### TASK DESCRIPTION:
Write out the records below word for word, please.

### Data records:
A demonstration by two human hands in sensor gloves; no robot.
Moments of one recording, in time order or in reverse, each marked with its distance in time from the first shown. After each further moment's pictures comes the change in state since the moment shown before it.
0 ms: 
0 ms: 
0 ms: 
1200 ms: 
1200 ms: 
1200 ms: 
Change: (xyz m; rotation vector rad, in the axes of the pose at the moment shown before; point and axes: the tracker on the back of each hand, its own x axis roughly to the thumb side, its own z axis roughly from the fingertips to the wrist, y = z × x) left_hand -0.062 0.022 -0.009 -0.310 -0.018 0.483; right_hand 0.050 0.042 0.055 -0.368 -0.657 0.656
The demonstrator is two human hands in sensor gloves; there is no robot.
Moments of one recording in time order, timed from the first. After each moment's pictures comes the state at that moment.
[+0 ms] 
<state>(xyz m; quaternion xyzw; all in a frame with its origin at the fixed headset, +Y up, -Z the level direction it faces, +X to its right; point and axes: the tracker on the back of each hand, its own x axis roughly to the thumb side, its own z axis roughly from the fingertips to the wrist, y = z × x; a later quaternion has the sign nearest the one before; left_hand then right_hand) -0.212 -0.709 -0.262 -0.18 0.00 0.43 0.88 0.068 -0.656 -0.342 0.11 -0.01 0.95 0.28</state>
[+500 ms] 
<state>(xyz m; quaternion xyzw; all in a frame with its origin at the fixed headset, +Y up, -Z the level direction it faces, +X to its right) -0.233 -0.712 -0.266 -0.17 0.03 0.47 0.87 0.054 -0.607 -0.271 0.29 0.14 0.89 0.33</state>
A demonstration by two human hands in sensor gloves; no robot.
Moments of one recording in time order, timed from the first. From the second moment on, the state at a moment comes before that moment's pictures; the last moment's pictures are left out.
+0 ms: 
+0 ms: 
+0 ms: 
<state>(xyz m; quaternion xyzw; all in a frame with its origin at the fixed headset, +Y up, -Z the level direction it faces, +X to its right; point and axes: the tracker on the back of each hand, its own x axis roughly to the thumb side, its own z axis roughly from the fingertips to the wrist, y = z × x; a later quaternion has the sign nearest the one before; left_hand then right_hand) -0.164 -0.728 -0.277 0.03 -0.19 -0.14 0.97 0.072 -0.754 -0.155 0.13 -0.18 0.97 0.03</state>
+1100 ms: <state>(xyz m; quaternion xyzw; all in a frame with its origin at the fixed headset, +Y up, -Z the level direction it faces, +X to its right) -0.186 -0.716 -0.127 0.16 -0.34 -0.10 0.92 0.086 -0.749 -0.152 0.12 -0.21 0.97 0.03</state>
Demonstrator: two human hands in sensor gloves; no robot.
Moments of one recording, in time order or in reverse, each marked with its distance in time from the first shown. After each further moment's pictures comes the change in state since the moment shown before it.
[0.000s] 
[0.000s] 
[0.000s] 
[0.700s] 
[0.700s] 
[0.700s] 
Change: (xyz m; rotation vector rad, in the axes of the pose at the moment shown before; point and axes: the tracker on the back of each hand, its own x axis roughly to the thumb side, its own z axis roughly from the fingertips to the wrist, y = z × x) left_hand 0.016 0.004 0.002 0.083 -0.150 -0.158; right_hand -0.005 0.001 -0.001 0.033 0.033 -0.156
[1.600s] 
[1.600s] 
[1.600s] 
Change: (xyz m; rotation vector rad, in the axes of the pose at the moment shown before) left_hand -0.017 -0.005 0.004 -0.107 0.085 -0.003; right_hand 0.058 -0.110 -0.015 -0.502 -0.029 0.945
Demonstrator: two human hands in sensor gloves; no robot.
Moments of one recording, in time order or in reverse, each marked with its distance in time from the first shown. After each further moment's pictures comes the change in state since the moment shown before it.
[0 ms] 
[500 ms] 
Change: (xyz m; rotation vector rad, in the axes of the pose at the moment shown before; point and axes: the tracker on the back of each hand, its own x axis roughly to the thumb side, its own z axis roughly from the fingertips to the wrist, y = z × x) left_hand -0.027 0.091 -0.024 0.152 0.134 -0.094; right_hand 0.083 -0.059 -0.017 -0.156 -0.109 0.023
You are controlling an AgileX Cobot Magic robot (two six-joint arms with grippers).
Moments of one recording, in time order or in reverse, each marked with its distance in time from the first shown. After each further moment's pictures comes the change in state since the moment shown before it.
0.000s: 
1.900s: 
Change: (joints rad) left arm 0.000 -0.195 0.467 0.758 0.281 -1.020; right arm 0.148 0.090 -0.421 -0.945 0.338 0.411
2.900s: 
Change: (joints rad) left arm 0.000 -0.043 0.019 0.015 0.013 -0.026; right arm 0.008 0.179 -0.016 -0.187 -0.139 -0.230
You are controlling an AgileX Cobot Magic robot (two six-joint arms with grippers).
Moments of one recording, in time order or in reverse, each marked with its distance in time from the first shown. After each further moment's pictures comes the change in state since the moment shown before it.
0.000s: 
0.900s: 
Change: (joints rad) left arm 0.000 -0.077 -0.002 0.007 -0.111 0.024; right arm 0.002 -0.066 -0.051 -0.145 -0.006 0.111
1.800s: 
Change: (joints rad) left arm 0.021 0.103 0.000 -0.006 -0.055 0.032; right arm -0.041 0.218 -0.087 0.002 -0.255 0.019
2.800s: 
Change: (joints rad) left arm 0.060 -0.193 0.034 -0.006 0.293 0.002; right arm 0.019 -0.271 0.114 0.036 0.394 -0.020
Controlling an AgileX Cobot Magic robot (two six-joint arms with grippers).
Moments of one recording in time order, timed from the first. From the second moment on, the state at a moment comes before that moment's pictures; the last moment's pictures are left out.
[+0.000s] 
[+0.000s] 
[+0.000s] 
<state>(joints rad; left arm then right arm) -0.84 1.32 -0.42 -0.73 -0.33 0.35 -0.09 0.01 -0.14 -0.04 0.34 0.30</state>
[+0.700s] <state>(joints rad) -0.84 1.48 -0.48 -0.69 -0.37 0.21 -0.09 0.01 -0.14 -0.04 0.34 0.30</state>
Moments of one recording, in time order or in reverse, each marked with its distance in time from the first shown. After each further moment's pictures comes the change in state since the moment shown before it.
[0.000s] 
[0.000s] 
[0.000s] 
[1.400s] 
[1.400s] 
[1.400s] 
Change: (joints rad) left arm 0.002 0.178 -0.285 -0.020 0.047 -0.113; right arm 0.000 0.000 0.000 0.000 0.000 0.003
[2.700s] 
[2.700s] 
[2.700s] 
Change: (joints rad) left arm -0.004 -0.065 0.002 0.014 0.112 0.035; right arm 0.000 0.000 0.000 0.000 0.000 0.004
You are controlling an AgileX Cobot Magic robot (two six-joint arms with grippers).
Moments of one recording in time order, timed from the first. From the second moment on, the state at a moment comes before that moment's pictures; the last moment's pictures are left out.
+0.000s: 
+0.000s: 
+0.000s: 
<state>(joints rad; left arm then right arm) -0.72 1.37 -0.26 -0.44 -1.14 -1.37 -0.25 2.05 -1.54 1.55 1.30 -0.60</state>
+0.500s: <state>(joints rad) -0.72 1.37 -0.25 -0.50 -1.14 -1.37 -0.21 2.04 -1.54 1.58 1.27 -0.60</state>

### ANSWER SPACE:
A demonstration by two human hands in sensor gloves; no robot.
Moments of one recording, in time order or in reverse, each marked with its distance in time from the first shown. After each further moment's pictures comes the change in state since the moment shown before it.
0 ms: 
0 ms: 
0 ms: 
1200 ms: 
1200 ms: 
1200 ms: 
Change: (xyz m; rotation vector rad, in the axes of the pose at the moment shown before; point and axes: the tracker on the back of each hand, its own x axis roughly to the thumb side, its own z axis roughly from the fingertips to the wrist, y = z × x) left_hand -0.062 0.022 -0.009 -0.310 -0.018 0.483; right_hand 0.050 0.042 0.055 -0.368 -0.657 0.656
The demonstrator is two human hands in sensor gloves; there is no robot.
Moments of one recording in time order, timed from the first. After each moment's pictures comes the state at that moment.
[+0 ms] 
<state>(xyz m; quaternion xyzw; all in a frame with its origin at the fixed headset, +Y up, -Z the level direction it faces, +X to its right; point and axes: the tracker on the back of each hand, its own x axis roughly to the thumb side, its own z axis roughly from the fingertips to the wrist, y = z × x; a later quaternion has the sign nearest the one before; left_hand then right_hand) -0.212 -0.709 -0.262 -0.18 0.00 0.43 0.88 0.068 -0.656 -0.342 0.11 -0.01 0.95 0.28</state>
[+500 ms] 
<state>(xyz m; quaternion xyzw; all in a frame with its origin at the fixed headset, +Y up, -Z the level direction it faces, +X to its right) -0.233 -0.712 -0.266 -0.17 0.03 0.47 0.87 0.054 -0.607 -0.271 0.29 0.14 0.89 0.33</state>
A demonstration by two human hands in sensor gloves; no robot.
Moments of one recording in time order, timed from the first. From the second moment on, the state at a moment comes before that moment's pictures; the last moment's pictures are left out.
+0 ms: 
+0 ms: 
+0 ms: 
<state>(xyz m; quaternion xyzw; all in a frame with its origin at the fixed headset, +Y up, -Z the level direction it faces, +X to its right; point and axes: the tracker on the back of each hand, its own x axis roughly to the thumb side, its own z axis roughly from the fingertips to the wrist, y = z × x; a later quaternion has the sign nearest the one before; left_hand then right_hand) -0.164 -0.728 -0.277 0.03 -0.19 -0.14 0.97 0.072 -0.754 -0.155 0.13 -0.18 0.97 0.03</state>
+1100 ms: <state>(xyz m; quaternion xyzw; all in a frame with its origin at the fixed headset, +Y up, -Z the level direction it faces, +X to its right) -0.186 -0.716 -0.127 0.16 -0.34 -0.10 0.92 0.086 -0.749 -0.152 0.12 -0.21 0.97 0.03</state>
Demonstrator: two human hands in sensor gloves; no robot.
Moments of one recording, in time order or in reverse, each marked with its distance in time from the first shown. After each further moment's pictures comes the change in state since the moment shown before it.
[0.000s] 
[0.000s] 
[0.000s] 
[0.700s] 
[0.700s] 
[0.700s] 
Change: (xyz m; rotation vector rad, in the axes of the pose at the moment shown before; point and axes: the tracker on the back of each hand, its own x axis roughly to the thumb side, its own z axis roughly from the fingertips to the wrist, y = z × x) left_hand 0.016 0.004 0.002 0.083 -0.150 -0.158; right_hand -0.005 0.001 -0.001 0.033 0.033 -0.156
[1.600s] 
[1.600s] 
[1.600s] 
Change: (xyz m; rotation vector rad, in the axes of the pose at the moment shown before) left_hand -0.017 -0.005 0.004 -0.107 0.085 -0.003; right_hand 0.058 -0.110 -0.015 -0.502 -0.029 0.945
Demonstrator: two human hands in sensor gloves; no robot.
Moments of one recording, in time order or in reverse, each marked with its distance in time from the first shown. After each further moment's pictures comes the change in state since the moment shown before it.
[0 ms] 
[500 ms] 
Change: (xyz m; rotation vector rad, in the axes of the pose at the moment shown before; point and axes: the tracker on the back of each hand, its own x axis roughly to the thumb side, its own z axis roughly from the fingertips to the wrist, y = z × x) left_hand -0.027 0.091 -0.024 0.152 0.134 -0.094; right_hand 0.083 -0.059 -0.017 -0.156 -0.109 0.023
You are controlling an AgileX Cobot Magic robot (two six-joint arms with grippers).
Moments of one recording, in time order or in reverse, each marked with its distance in time from the first shown. After each further moment's pictures comes the change in state since the moment shown before it.
0.000s: 
1.900s: 
Change: (joints rad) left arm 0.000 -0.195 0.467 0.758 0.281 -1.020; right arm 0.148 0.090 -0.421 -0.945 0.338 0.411
2.900s: 
Change: (joints rad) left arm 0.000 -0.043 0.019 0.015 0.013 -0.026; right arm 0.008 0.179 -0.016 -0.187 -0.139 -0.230
You are controlling an AgileX Cobot Magic robot (two six-joint arms with grippers).
Moments of one recording, in time order or in reverse, each marked with its distance in time from the first shown. After each further moment's pictures comes the change in state since the moment shown before it.
0.000s: 
0.900s: 
Change: (joints rad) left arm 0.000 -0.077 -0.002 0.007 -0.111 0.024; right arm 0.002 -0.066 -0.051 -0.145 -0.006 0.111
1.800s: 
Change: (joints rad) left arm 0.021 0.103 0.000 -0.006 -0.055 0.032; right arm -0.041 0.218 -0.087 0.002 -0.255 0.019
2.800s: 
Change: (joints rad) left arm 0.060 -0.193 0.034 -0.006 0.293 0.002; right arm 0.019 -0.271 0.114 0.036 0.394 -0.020
Controlling an AgileX Cobot Magic robot (two six-joint arms with grippers).
Moments of one recording in time order, timed from the first. From the second moment on, the state at a moment comes before that moment's pictures; the last moment's pictures are left out.
[+0.000s] 
[+0.000s] 
[+0.000s] 
<state>(joints rad; left arm then right arm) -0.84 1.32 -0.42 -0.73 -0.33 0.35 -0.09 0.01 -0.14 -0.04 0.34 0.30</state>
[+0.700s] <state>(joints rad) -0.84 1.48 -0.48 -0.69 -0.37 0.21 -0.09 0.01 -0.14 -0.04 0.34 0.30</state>
Moments of one recording, in time order or in reverse, each marked with its distance in time from the first shown. After each further moment's pictures comes the change in state since the moment shown before it.
[0.000s] 
[0.000s] 
[0.000s] 
[1.400s] 
[1.400s] 
[1.400s] 
Change: (joints rad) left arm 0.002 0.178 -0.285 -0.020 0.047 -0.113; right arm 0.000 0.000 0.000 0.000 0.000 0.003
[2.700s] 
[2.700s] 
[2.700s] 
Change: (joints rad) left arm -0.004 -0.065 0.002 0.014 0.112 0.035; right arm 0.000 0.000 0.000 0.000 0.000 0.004
You are controlling an AgileX Cobot Magic robot (two six-joint arms with grippers).
Moments of one recording in time order, timed from the first. From the second moment on, the state at a moment comes before that moment's pictures; the last moment's pictures are left out.
+0.000s: 
+0.000s: 
+0.000s: 
<state>(joints rad; left arm then right arm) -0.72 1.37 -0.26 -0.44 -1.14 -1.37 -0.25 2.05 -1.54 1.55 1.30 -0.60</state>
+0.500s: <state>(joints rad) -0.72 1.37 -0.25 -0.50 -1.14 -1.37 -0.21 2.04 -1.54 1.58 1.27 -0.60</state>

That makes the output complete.